> **Exercise inputs**
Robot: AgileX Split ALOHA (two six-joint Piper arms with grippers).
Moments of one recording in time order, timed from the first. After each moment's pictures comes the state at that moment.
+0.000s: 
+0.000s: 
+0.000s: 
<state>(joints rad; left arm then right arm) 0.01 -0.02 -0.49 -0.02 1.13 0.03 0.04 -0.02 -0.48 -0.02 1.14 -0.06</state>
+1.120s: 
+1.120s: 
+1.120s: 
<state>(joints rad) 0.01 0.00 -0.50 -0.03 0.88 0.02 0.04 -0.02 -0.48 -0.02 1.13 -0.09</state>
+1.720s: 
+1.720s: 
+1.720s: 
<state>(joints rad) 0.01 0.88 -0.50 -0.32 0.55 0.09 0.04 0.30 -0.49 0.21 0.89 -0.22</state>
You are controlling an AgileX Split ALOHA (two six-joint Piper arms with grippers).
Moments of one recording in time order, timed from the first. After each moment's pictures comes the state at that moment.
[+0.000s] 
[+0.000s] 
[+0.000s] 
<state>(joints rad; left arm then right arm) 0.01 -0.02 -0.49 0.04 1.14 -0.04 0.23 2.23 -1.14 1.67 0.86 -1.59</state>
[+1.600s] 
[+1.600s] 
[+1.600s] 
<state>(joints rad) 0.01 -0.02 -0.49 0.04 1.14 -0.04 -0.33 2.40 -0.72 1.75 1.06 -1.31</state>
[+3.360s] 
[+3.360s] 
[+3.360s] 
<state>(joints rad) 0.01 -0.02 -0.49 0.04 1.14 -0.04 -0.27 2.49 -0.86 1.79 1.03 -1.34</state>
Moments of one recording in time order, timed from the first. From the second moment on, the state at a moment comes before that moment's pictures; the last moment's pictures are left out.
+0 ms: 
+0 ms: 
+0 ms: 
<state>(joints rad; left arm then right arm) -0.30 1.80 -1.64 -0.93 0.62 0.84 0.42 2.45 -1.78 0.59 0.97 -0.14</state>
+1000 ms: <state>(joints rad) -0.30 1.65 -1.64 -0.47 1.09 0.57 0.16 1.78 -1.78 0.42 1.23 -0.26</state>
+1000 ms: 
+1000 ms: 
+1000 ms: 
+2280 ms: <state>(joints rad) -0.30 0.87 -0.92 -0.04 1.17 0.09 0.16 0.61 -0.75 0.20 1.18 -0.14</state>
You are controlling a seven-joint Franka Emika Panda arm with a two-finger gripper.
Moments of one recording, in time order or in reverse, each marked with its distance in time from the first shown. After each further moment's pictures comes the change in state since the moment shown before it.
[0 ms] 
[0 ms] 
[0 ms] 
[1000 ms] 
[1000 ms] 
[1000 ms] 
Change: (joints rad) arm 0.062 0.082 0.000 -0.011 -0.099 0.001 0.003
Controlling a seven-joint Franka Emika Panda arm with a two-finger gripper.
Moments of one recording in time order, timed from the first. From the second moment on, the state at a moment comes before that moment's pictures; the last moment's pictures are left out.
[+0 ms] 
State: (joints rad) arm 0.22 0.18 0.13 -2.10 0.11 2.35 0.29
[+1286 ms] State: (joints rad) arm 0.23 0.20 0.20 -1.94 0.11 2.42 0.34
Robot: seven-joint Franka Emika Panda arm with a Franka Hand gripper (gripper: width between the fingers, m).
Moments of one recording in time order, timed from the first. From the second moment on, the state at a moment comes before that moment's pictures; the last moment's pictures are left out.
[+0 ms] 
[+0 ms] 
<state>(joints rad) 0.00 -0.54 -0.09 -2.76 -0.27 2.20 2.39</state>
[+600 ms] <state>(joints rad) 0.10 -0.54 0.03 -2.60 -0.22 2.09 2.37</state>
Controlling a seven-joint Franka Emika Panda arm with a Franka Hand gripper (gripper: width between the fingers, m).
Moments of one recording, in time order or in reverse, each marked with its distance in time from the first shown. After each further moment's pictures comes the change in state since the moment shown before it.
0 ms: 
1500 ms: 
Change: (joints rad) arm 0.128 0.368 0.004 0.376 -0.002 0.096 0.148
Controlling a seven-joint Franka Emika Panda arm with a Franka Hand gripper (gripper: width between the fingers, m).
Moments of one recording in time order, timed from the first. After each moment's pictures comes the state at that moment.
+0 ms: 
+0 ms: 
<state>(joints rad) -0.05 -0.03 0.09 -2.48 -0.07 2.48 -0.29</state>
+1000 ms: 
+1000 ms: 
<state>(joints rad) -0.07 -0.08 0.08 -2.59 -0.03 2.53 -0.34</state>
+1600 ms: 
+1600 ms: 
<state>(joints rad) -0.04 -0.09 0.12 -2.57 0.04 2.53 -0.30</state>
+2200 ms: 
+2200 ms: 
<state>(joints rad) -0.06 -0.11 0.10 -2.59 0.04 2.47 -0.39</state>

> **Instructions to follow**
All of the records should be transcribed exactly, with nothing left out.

> **Solution to this exercise**
Robot: AgileX Split ALOHA (two six-joint Piper arms with grippers).
Moments of one recording in time order, timed from the first. After each moment's pictures comes the state at that moment.
+0.000s: 
+0.000s: 
+0.000s: 
<state>(joints rad; left arm then right arm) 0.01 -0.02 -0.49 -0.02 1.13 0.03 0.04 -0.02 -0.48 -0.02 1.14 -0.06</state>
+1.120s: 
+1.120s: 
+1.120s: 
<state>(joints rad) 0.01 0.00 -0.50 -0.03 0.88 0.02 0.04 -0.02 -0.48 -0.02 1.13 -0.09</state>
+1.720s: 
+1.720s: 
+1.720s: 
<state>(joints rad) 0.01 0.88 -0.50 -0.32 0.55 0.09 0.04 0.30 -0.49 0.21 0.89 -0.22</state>
You are controlling an AgileX Split ALOHA (two six-joint Piper arms with grippers).
Moments of one recording in time order, timed from the first. After each moment's pictures comes the state at that moment.
[+0.000s] 
[+0.000s] 
[+0.000s] 
<state>(joints rad; left arm then right arm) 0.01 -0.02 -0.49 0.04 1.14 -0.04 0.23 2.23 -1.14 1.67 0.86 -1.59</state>
[+1.600s] 
[+1.600s] 
[+1.600s] 
<state>(joints rad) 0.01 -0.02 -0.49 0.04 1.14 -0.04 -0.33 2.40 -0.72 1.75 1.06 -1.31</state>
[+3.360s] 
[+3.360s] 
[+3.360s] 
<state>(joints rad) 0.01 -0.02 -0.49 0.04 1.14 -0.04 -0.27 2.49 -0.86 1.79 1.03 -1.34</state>
Moments of one recording in time order, timed from the first. From the second moment on, the state at a moment comes before that moment's pictures; the last moment's pictures are left out.
+0 ms: 
+0 ms: 
+0 ms: 
<state>(joints rad; left arm then right arm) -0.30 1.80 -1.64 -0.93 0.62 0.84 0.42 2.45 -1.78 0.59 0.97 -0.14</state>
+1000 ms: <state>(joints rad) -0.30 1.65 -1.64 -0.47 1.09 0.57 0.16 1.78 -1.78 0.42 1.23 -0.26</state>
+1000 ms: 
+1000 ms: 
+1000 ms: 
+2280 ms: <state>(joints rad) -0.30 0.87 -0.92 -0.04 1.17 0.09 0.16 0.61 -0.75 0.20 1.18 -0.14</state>
You are controlling a seven-joint Franka Emika Panda arm with a two-finger gripper.
Moments of one recording, in time order or in reverse, each marked with its distance in time from the first shown. After each further moment's pictures comes the change in state since the moment shown before it.
[0 ms] 
[0 ms] 
[0 ms] 
[1000 ms] 
[1000 ms] 
[1000 ms] 
Change: (joints rad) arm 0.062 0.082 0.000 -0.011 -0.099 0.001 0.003
Controlling a seven-joint Franka Emika Panda arm with a two-finger gripper.
Moments of one recording in time order, timed from the first. From the second moment on, the state at a moment comes before that moment's pictures; the last moment's pictures are left out.
[+0 ms] 
State: (joints rad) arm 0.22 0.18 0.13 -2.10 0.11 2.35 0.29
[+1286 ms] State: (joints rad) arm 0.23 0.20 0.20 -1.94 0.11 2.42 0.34
Robot: seven-joint Franka Emika Panda arm with a Franka Hand gripper (gripper: width between the fingers, m).
Moments of one recording in time order, timed from the first. From the second moment on, the state at a moment comes before that moment's pictures; the last moment's pictures are left out.
[+0 ms] 
[+0 ms] 
<state>(joints rad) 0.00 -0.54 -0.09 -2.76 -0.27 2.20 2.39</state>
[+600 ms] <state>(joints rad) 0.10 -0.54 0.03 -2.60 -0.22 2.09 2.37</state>
Controlling a seven-joint Franka Emika Panda arm with a Franka Hand gripper (gripper: width between the fingers, m).
Moments of one recording, in time order or in reverse, each marked with its distance in time from the first shown. After each further moment's pictures comes the change in state since the moment shown before it.
0 ms: 
1500 ms: 
Change: (joints rad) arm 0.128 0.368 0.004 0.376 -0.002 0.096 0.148
Controlling a seven-joint Franka Emika Panda arm with a Franka Hand gripper (gripper: width between the fingers, m).
Moments of one recording in time order, timed from the first. After each moment's pictures comes the state at that moment.
+0 ms: 
+0 ms: 
<state>(joints rad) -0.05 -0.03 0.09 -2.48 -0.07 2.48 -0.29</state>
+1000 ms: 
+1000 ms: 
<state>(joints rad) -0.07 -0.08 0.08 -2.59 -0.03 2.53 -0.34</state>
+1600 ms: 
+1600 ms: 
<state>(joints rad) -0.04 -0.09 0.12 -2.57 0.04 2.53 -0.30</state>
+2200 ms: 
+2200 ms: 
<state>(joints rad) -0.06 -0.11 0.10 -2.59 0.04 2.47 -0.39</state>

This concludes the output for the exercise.